Writer and editor

Brand to Know: The Line That Focuses Only on Shirting

Added on by Hattie Crisell.

First published by T Magazine on 22 May 2017

“You know, when you do a mono-product line, you need to feel inspired by it,” says Aude Castéja, the French designer behind the young brand Monographie. Her line is “mono” in that every garment is a riff on the same concept: shirting. In some cases, she has cut fabric away at the shoulders, while other pieces feature a bib front, an off-center opening or a series of cuffs stacked surreally up the sleeve. “There are so many options,” she says of the shirt’s possibilities. “I feel it’s endless.”

The plan to launch a clothing brand came to Castéja while she was working in marketing at Céline. The company was “a good school” for her, she says, but she eventually quit to study officially at the Paris fashion college ESMOD. She established Monographie at the tail end of 2016, and its second season — for fall/winter 2017 — will launch at Barneys at the beginning of June.

“I guess like many women, shirts are a key piece of my wardrobe and I’ve been collecting them for years,” she says. In putting them at the heart of her brand, though, she has become an expert on a much more granular level: “I really think about every detail. Nothing is left to chance: the measurement of the cuff, the size of the collar, the buttons, the choice of the fabric — I like it quite thick, with structure, not too transparent.”

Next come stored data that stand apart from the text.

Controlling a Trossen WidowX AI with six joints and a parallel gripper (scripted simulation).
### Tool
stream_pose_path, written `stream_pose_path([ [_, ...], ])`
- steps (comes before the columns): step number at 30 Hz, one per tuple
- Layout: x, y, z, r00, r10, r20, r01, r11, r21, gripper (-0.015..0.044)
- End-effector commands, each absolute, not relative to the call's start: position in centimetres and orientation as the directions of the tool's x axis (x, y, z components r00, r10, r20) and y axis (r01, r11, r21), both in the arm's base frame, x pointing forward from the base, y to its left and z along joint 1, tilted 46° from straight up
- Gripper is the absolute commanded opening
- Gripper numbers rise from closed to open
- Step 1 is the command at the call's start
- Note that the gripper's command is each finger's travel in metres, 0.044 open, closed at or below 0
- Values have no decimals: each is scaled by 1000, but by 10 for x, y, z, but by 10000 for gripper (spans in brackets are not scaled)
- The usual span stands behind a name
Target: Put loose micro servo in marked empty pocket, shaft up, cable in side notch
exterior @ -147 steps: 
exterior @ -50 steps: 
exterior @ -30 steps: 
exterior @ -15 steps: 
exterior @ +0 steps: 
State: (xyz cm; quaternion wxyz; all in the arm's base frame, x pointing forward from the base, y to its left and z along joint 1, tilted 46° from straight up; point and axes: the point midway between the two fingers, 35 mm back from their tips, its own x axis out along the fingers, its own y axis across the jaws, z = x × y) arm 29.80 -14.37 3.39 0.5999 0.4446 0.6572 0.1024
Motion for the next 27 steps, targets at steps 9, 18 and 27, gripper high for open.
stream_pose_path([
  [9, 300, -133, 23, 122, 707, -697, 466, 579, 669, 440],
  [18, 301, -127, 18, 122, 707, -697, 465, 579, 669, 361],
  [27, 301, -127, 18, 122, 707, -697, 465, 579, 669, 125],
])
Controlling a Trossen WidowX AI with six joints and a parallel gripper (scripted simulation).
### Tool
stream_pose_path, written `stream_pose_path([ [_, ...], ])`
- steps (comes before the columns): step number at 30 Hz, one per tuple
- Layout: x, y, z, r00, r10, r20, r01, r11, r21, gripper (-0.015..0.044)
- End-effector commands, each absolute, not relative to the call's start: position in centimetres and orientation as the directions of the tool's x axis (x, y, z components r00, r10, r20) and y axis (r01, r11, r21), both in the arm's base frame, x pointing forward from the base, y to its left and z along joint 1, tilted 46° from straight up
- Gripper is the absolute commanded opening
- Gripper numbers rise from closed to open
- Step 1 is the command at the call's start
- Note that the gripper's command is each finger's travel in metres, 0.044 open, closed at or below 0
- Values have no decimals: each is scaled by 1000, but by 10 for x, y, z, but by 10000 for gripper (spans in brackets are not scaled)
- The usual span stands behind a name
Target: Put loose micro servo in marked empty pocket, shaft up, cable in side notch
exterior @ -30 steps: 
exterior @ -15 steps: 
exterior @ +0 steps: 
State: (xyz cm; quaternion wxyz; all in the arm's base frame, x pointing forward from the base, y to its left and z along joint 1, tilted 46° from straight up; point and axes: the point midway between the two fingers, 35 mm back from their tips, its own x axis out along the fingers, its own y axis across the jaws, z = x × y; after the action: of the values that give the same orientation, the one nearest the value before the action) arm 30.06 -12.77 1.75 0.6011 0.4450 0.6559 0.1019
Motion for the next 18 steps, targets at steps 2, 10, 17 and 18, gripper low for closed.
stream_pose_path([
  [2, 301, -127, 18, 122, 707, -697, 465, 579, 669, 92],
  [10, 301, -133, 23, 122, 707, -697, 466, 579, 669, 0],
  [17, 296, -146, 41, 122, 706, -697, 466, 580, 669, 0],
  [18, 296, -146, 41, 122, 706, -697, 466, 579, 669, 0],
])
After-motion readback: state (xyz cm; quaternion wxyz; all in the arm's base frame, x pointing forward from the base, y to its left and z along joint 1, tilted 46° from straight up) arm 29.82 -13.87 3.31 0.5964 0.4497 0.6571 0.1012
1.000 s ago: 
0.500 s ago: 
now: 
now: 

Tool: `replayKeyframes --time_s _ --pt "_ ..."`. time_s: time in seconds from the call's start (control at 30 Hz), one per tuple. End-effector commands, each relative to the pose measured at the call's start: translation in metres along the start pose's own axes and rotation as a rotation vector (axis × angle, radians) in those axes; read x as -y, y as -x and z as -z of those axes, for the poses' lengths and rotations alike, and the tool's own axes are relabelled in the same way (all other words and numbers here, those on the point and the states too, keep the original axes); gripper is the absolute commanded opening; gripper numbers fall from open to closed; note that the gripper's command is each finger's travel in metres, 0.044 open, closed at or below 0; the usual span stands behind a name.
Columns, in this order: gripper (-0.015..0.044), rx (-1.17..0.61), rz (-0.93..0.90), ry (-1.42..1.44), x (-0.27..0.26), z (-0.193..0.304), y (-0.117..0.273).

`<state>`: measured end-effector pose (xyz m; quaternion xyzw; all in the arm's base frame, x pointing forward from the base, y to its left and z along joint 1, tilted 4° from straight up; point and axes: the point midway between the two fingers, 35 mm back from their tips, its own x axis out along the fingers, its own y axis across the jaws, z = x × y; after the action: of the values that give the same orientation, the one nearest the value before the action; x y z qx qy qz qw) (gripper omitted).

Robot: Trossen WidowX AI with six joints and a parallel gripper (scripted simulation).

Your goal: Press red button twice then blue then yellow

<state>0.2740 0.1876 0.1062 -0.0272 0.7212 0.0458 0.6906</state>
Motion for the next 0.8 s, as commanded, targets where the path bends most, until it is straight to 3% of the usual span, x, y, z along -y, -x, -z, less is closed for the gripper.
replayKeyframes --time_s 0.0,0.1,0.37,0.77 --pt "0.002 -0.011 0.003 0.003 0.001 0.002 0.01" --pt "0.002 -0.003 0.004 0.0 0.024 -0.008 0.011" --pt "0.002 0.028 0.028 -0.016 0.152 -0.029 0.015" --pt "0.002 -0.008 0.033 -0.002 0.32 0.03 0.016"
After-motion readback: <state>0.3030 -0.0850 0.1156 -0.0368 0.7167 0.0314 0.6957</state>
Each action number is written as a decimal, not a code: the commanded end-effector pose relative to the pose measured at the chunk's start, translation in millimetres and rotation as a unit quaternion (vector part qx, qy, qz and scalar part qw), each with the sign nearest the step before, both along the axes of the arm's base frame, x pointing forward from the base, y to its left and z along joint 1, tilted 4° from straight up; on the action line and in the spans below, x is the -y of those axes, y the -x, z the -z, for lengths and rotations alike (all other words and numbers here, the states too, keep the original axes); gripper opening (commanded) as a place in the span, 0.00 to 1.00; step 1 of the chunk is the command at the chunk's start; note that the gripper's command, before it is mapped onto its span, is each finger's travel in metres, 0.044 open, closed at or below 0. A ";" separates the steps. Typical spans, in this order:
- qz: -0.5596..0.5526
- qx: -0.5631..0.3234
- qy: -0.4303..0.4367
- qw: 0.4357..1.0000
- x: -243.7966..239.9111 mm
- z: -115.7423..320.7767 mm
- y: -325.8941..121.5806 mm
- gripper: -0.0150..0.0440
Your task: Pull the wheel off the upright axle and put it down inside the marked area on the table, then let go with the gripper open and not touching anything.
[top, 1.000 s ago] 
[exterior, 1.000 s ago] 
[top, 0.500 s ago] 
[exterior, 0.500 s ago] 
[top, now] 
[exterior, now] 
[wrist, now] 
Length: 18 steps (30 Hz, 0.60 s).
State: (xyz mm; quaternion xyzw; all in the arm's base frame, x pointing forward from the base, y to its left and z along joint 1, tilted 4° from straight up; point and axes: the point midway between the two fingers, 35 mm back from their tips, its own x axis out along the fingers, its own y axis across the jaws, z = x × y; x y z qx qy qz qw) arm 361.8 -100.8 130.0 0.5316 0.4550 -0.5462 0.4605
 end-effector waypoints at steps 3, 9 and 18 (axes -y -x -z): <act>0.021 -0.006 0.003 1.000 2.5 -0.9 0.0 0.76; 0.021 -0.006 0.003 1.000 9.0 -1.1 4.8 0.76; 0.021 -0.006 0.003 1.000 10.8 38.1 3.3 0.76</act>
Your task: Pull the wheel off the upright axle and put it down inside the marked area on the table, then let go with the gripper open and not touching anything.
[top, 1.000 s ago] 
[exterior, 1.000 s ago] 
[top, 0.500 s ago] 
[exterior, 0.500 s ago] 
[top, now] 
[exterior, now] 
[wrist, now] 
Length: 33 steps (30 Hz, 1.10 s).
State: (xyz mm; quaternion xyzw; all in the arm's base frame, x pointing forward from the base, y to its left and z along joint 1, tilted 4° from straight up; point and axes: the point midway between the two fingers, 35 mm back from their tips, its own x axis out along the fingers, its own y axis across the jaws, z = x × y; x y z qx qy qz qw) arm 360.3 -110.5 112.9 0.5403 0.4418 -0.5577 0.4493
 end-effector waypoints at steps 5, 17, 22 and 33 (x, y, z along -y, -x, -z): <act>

The products are all made of Italian cotton poplin (Castéja may introduce other fabrics in the future), and manufactured in Portugal, at a factory that has also served Erdem, Victoria Beckham and Jacquemus. For fall, the designer’s favorite piece is a double-breasted hybrid of a shirt and a blazer, in pinstriped white with mock-tortoiseshell buttons. “There are both classic and experimental aspects I love about it,” she says. Also in the 19-piece collection are sharp accordion pleats, either in the sleeves or around the hip, and fragmented shirts that hang from multiple straps, almost like overalls. The color palette is white, navy and black, and the wide-spaced pinstripes were inspired by the calm, repetitive work of the painter Agnes Martin.

When it comes to expanding Monographie’s products beyond shirting though, Castéja is more cautious; the fact that the brand specializes in just one thing, she says, is part of its strength. For spring 2018, she will include some dresses — but they won’t be a dramatic departure. “I’m just adapting some designs that I created as shirts to make them dresses,” she says. “It stays shirts, you know?”